You'll find predefined calculations in the Open Data Blend Analytics Model that can be used to dynamically aggregate the data. These calculations are called 'measures' and they can do things as simple as summing a single column or more complicated calculations like year-on-year percentage change.
The Calculation table is a special purpose table that only contains measures. The measures are organised into the following folder structure:
|---- {Subject Area Name}
|---- {Logical Table Name}
|---- General
|---- Time Intelligence
|---- Month to Date
|---- Previous Year
|---- Previous Year Month to Date
....
For example, you will find measures belonging to the ‘Anonymised MOT’ Open Data Blend Dataset under the following folder structure:
|---- Anonymised MOT
|---- Test Item
|---- General
|---- Time Intelligence
|---- Month to Date
|---- Previous Year
|---- Previous Year Month to Date
|---- ....
|---- Test Result
|---- General
|---- Time Intelligence
|---- Month to Date
|---- Previous Year
|---- Previous Year Month to Date
|---- ...
Below is a summary of what the General and Time Intelligence folders contain:
General: All measures except for time intelligence measures.
Time Intelligence: Measures that apply some form of time intelligence to a base measure.
‘Base measure' refers to the version of a measure without any time intelligence applied.
All the time intelligence calculations are based on calendar dates, months, quarters, and years. In the below table, 'base measure' refers to the version of a measure without any time intelligence applied.
Calculation Type | Measure Name Suffix | Calculation Description |
Previous Year | PY | The value of the base measure in the same period a year ago. |
Month to Date | MTD | The value of the base measure after applying a running total starting from the beginning of the month. |
Quarter to Date | QTD | The value of the base measure after applying a running total starting from the beginning of the quarter. |
Year to Date | YTD | The value of the base measure after applying a running total starting from the beginning of the year. |
Year on Year | YOY | The difference between the base measure value in the current year compared to the same period a year ago. |
Year on Year % | YOY % | The difference between the base measure value in the current year compared to the same period a year ago, expressed as a percentage. |
Previous Year Month to Date | PYMTD | The value of the base measure after applying a running total starting from the beginning of the month and shifted back in time by a year. |
Previous Year Quarter to Date | PYQTD | The value of the base measure after applying a running total starting from the beginning of the quarter and shifted back in time by a year. |
Previous Year Year To Date | PYYTD | The value of the base measure after applying a running total starting from the beginning of the year and shifted back in time by a year. |
Over time we may introduce more time intelligence calculation types.
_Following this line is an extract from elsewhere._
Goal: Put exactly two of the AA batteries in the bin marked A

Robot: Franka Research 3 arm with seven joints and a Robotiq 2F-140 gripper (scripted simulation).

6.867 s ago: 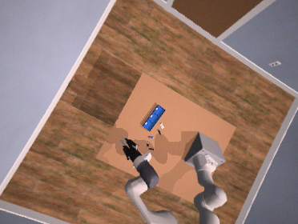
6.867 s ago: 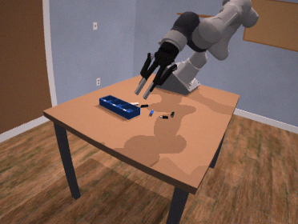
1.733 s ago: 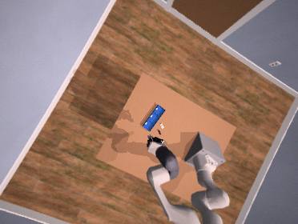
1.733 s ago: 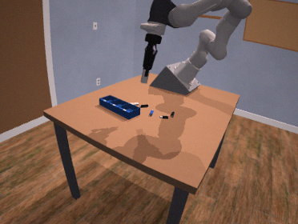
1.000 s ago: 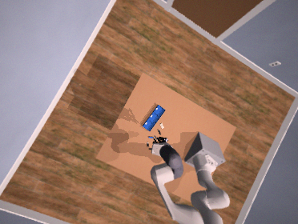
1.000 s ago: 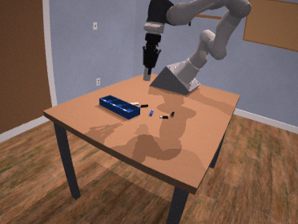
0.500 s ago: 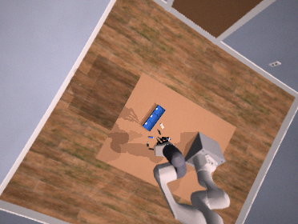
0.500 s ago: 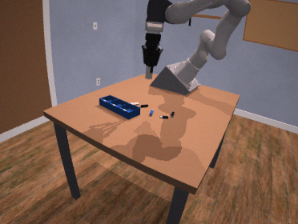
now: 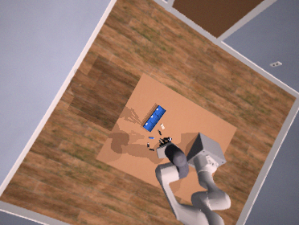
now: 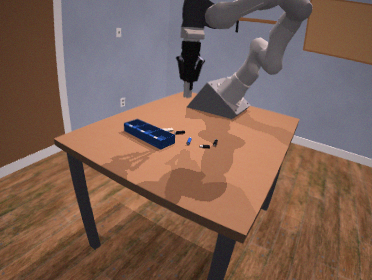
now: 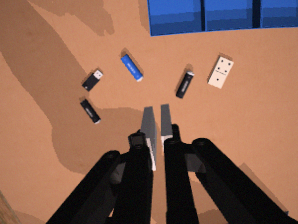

As we do, we will update the above table to reflect the new additions.
You will find versions of base measures (e.g. 'English Prescriptions') that have a ' %' suffix such as 'English Prescriptions %'. This type of measure will return the percentage of the total that is visible for the base measure in your report.
If you try to slice (i.e. break down) a measure by a column from a table that is not related, you will see a result like the following.
Notice that the measure's value is repeated for every value in the column. This means there is no relationship between the table that the measure is based on and the table that the column belongs to.
To help guide you on which table columns can be used to slice which measures, we recommend checking the relationship diagram of the corresponding Open Data Blend Dataset. If you are connected from Power BI Desktop, you can view the relationships for the entire model in the Model View.